TPR Wraps Up Cinema Tuesdays with Screening of Mel Brooks' Blazing Saddles

click to enlarge TPR Wraps Up Cinema Tuesdays with Screening of Mel Brooks' Blazing Saddles
Warner Bros.
“Please do not write a polite script” was Mel Brooks’ injunction to his room of writers. The 1970s allowed Hollywood to wallow in crudity and vulgarity, and Brooks took advantage of that to produce the first blockbuster of a new genre, the politically incorrect comedy.

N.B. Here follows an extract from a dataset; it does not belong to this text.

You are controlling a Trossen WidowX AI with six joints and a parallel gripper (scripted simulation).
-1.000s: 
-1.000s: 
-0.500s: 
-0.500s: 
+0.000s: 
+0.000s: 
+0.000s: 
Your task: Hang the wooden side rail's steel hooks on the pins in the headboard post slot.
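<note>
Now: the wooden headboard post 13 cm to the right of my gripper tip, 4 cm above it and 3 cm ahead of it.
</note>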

A spoof of Westerns, the story introduces a black sheriff (Cleavon Little) into a dismayed all-white town. In reality, the Old West had plenty of African-Americans escaping the legacy of slavery to become soldiers and cowboys and lawmen — for example, Deputy Marshal Bass Reeves and Texas rodeo star Bill Pickett.

But that history hadn’t been told in mainstream Hollywood mythology, so Brooks used the new post-blaxploitation liberalism to rub audience’s noses in a vision that showed what old-school Westerns didn’t, from profanity and racism to flatulence. Gene Wilder, Madeline Kahn, Dom DeLuise, Harvey Korman and Slim Pickens were along for the ride, with cameos by Brooks and Count Basie’s Orchestra. Comedy was never the same. TPR wraps up its excellent Cinema Tuesdays series with a screening of the 1974 classic.